Normano nie ufał nikomu, a mnie chyba w stu jeden procentach i wcale mnie to nie dziwiło. Nie zasługiwałam na zaufanie. Nie zasługiwałam, bo od zawsze mi to powtarzano. Może nie werbalnie, lecz ojciec dawał mi jasno do zrozumienia, że wolał kolejnego chłopca, a trafiła mu się dziewczynka. Od zawsze byłam dla niego zawodem. Przypuszczałam, że to dlatego chciał mnie tak szybko wygnać z domu i oddać w ręce kogoś takiego jak Francesco, choć upierał się, że był dobry, a to, co widziałam kiedyś, stanowiło jedynie mistyfikację fotografa w celu szantażu Santo.

— Dostaniesz kod do windy. — Głos Normano był ochrypły, nie patrzył na mnie. Jechał przed siebie, przez ten mrok. — Ale Bailey, który wciąż będzie ci towarzyszył, nie ma prawa poznać tego kodu, capisci

— Tak, capisci — burknęłam, a kąciki jego ust drgnęły. Mnie do śmiechu nie było. Dalej już milczeliśmy, dopóki nie wjechaliśmy na parking. Potem Normano poprowadził mnie do windy. Uśmiechnął do recepcjonistki, ona odpowiedziała tym samym, a potem dźwig zaczął sunąć w górę.

— Będziesz spała w moim apartamencie, ale w dzień możesz przemieszczać się po całym budynku, oczywiście z ochroniarzem — zakomunikował Pirelli.

— A co z moimi ubraniami? — mruknęłam, dalej niezadowolona, że znów się przenosiłam.  

— Jakimi ubraniami? — zapytał z udawanym zaskoczeniem.

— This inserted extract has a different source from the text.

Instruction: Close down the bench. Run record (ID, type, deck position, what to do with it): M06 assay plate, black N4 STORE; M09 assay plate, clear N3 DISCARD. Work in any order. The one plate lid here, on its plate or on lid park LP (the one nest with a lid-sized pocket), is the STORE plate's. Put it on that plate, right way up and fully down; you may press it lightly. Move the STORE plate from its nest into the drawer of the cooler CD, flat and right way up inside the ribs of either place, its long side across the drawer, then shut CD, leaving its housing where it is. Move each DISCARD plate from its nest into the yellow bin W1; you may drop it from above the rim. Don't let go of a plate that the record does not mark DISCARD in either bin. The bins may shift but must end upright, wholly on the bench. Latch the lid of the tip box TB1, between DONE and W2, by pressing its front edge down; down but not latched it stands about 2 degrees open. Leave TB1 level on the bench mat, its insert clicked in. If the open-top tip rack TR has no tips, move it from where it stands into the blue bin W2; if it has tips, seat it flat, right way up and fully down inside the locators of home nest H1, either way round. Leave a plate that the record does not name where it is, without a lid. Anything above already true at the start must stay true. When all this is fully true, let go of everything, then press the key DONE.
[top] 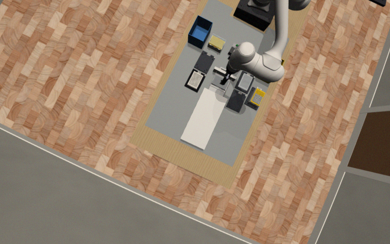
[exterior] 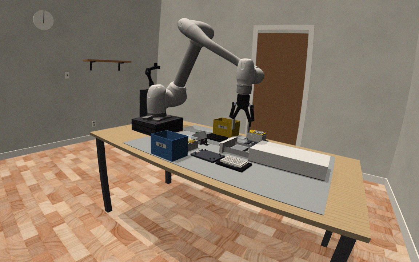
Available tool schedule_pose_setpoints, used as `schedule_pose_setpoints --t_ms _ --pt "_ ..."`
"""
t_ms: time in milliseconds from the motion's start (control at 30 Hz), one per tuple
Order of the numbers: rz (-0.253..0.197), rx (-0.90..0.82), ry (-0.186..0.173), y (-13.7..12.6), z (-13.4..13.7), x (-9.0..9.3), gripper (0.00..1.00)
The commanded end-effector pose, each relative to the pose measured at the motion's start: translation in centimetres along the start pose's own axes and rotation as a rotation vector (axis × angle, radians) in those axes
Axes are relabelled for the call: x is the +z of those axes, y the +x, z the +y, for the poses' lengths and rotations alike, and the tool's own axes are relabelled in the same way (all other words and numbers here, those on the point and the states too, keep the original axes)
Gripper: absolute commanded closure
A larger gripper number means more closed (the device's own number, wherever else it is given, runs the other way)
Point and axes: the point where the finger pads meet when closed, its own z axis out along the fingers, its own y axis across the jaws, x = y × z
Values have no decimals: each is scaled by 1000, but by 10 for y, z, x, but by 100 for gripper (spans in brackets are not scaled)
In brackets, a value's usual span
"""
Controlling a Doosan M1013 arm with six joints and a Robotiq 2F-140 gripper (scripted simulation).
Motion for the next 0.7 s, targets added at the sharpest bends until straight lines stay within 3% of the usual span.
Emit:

Zmrużyłam oczy, on chwycił mnie za dłoń i się uśmiechnął. Jak gdyby nadal się bał, że ucieknę. — Nie ma to jak w domu — mruknął, wchodząc do swojego mieszkania. I przysiąc mogłam, miałam ochotę go uderzyć.

— Idę do pokoju — oznajmiłam i chciałam już odejść, lecz Normano wciąż trzymał mnie za dłoń. Spojrzałam na niego. — Co znowu? — Doprowadzał mnie do szału.

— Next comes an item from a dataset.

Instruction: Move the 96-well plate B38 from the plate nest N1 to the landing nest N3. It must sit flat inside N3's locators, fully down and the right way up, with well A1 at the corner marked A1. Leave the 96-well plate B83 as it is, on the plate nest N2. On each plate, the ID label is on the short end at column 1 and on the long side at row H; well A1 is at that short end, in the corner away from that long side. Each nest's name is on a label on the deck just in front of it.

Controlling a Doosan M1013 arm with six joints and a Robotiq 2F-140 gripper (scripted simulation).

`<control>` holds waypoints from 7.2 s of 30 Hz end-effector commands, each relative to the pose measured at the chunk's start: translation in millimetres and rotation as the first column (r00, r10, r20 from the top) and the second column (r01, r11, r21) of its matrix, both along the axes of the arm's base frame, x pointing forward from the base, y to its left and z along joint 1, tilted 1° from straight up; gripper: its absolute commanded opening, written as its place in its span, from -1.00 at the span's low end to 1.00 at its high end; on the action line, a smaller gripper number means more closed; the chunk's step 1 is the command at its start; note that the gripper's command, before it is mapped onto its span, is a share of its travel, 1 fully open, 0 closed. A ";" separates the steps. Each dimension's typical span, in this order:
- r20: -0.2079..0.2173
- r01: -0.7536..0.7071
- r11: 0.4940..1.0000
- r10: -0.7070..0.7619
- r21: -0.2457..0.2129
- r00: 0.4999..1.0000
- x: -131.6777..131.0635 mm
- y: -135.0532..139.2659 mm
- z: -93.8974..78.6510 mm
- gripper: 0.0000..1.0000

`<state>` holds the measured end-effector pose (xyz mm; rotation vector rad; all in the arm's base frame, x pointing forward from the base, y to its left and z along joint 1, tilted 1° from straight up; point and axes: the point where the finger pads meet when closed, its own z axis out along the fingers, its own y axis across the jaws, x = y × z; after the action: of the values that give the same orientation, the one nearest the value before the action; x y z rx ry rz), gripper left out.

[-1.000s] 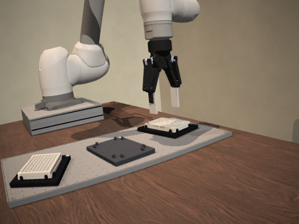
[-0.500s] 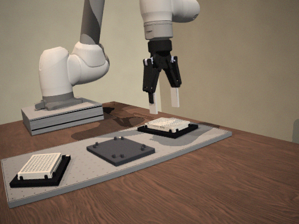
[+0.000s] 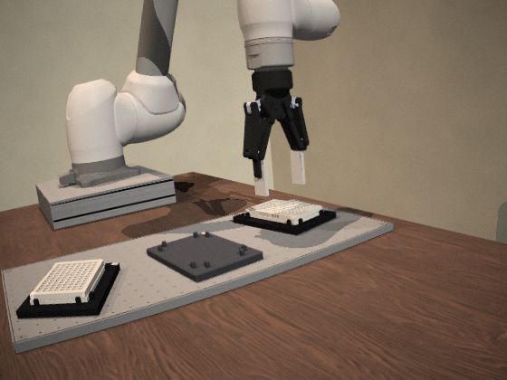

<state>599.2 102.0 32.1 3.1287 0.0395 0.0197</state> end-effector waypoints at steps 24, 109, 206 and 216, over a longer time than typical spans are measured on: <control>-0.002 0.000 1.000 0.000 0.000 1.000 0.7 0.9 -19.8 0.33; -0.002 0.000 1.000 0.000 0.000 1.000 -0.8 1.6 -22.5 0.33; -0.002 0.000 1.000 0.000 0.000 1.000 -0.6 2.2 -22.5 0.18; -0.002 0.000 1.000 0.000 0.000 1.000 -0.6 2.2 -22.5 0.18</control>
<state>599.7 103.0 12.6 3.1292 0.0423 0.0196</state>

— Koniec samotności — obwieścił stanowczo. — Najpierw zjemy razem kolację — dodał dobitnie. Zerknęłam na wyświetlacz telefonu. Nie podobał mi się ten pomysł. Głównie dlatego, że było już późno, dochodziła dziewiąta, a ja o tej porze nie jadałam posiłków.

— Jest zbyt późno na jedzenie.

— Nigdy nie jest za późno na jedzenie. — Spojrzał na mnie jak na idiotkę i pociągnął w stronę kuchni. — Rozbierz się. — Moje oczy zamieniły się w dziesięciocentówki. — Buty i kurtkę, rany. — Przewrócił oczami, puścił moją dłoń i zaczął krzątać się po pomieszczeniu.